WHAT IS REQUIRED –
Return a copy of every line in the records that includes the word "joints".

DATA PROVIDED –
- - - - - - -
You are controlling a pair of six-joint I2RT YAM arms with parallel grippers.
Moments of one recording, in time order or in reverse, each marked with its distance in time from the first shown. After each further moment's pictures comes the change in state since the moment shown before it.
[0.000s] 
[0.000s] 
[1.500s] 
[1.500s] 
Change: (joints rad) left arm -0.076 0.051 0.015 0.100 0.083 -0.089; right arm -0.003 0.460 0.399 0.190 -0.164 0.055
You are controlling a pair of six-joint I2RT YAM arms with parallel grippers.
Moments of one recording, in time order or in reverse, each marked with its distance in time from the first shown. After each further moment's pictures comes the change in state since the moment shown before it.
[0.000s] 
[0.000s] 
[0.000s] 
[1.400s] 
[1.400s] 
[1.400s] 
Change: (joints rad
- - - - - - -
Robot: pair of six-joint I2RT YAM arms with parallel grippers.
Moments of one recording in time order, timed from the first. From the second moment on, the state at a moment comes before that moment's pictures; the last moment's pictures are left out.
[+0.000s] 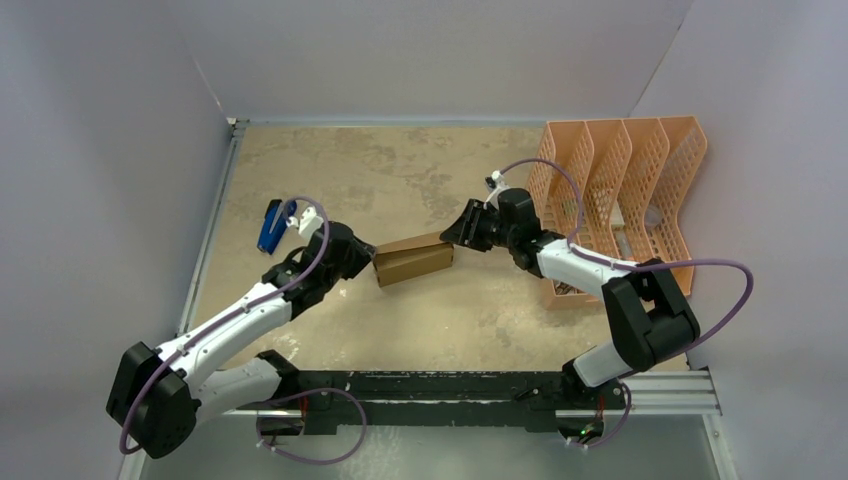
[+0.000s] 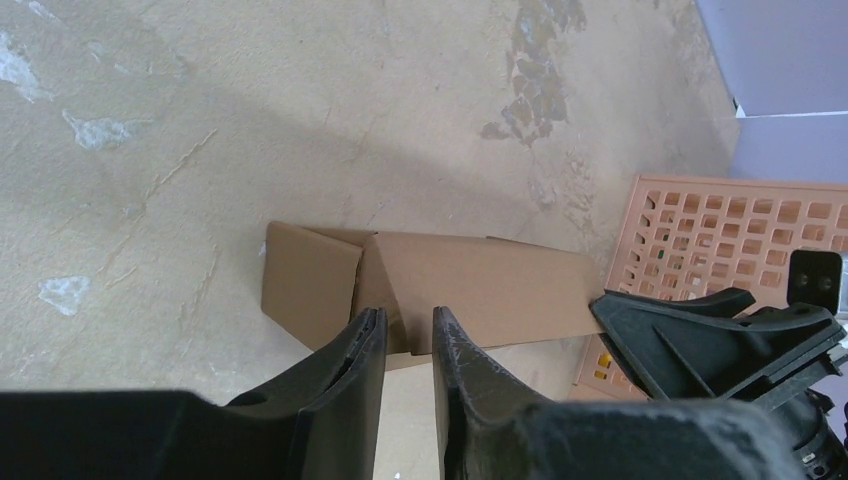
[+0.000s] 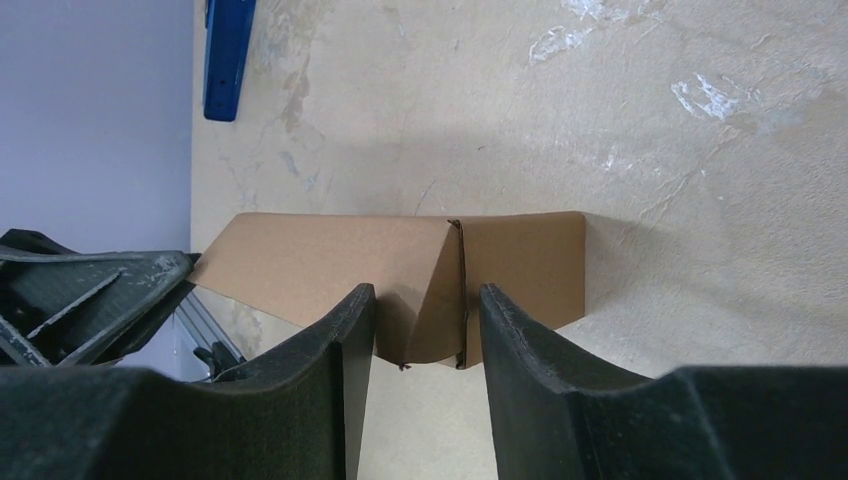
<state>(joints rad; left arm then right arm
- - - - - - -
YOUR RESPONSE –
Change: (joints rad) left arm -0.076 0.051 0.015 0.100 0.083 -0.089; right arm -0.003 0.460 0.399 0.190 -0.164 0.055
Change: (joints rad
<state>(joints rad; left arm then right arm

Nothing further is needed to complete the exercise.